Dramaturgically, the twin plotlines of a teenager (Matho, played by LaDainian Crazy Thunder) and a young man (Bill, played by Jojo Bapteise Whiting) could be extruded into a double helix sculpture and displayed in a museum of modern art. The elegant moment near the start when Matho and his gang cycle across the road near Bill, locks the two characters’ journeys together even though they won’t meet again until the film’s conclusion. Matho and Bill could also be thought of as long-lost twins if it wasn’t for the matter of the ten-year age gap. While Matho displays puppy love over a classmate, Bill is actually in love with the money-making potential of poodle puppies.

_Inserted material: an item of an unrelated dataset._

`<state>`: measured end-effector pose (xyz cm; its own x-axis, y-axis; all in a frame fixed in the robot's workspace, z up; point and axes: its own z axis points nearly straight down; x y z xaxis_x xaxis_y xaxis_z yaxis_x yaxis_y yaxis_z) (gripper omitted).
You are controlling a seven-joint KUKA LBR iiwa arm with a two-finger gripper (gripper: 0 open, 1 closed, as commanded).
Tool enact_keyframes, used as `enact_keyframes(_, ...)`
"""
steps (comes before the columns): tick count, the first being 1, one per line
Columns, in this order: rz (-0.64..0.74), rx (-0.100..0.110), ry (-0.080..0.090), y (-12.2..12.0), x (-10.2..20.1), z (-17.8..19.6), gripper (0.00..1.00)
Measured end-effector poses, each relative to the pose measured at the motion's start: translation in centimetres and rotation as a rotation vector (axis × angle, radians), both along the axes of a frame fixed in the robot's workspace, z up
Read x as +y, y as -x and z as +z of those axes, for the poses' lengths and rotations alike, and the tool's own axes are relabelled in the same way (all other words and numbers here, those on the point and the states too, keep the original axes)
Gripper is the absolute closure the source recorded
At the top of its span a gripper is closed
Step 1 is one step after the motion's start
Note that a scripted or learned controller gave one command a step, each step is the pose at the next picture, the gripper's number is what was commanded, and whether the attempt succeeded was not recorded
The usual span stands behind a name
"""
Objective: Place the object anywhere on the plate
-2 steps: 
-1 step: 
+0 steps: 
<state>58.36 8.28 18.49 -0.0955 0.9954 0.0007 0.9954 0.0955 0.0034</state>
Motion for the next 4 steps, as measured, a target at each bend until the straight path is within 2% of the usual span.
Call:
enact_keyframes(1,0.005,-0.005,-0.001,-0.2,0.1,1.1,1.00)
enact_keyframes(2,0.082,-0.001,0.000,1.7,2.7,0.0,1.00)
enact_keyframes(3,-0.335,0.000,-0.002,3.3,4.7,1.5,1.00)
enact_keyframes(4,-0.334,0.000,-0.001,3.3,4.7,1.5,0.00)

So far, so good. But a warning klaxon is sounding in the background. A theatre review that starts by praising the set and the lights often turns out to have nothing positive to say about the plot and the acting.The acting in War Pony isn’t its weakness. We watch a young lad barely into puberty displaying a very believable steely sense of resilience while living under the roof of a drug dealing father who values his growing collection of action figures more than the wellbeing of his child. Later we see how other adults in the community take advantage of this youth’s vulnerability and use him to further their criminal enterprises. And Bill’s wide boy mentality is well-served by the mothers of his two children: one who is let down by his lack of caring; the other (Echo, played brilliantly by Jesse Schmockel) who is desperately trying to fall victim to his enduring cheeky charm.
War Pony seems to be a good example of filmmaking that – at least to this distant reviewer – respects indigenous culture and allows communities to portray their own stories.

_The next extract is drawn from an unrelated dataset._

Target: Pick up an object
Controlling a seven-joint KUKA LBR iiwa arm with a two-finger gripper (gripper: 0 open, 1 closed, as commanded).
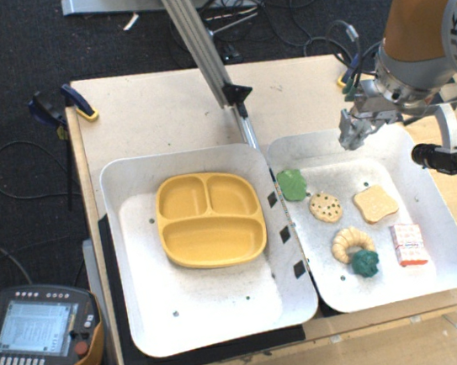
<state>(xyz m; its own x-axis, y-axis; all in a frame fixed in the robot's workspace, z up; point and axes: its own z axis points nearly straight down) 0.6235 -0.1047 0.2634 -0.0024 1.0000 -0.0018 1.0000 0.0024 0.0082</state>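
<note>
1. We see the yellow three-compartment plastic tray [211,219] in the left white bin [147,317], untouched.
2. The right white bin [446,268] holds every small item; nothing is lifted.
3. Our hand [355,131] hovers over its far edge; whether it is released or clenched, we cannot tell.
4. The tan toast slice [375,203] lies nearest, unobstructed.

— What do the surfaces near the claw [356,134] look like?
— The claw itself looks like dull grey metal. The right bin [434,189] under it is matt white, finely speckled.
— And farther from it?
— The yellow tray [211,219] in the far bin looks like smooth plastic with a soft sheen. The bench [150,112] behind reads as matt pale board.
</note>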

Multiple deprivations stack up against the Native American communities living in the Pine Ridge Reservation in South Dakota. High levels of infant mortality, teen suicide and death by diabetes. Widespread drug and alcohol misuse and dependency. Low levels of employment. A very low average life expectancy. War Pony adds sexual exploitation to that litany of poverty with a plot thread about young girls being trafficked out and in of the reservation to satisfy the sexual desires of a businessman nearby.If War Pony’s reason for being made is to raise awareness of a part of north America that has been overlooked by storytellers and the federal government, then debut directors Gina Gammell and Riley Keough, along with additional screenwriters Franklin Sioux Bob and Bill Reddy, have done a good job depicting the poverty and life experiences in a fiction that doubles for documentary.
However, other than a tokenistic smash and grab of a white turkey farmer’s property in an act of revenge, there’s little sense of anger depicted on screen or instilled in the hearts and minds of cinemagoing audiences to accompany the authenticity of the portrayal. The conclusion ends up being remarkably ‘meh’ considering the systemic poverty that should be a national scandal.
It’s a really well-crafted film that bodes well for Gammell and Keough’s future projects as directors. However, much like the bison/buffalo that periodically appears to the two protagonists, War Pony never quite begins to paw the ground with its forefeet, stirring up a cloud of dust, before starting to charge at its aggressor.
War Pony is being screened at the Queen’s Film Theatre until Thursday 15 June.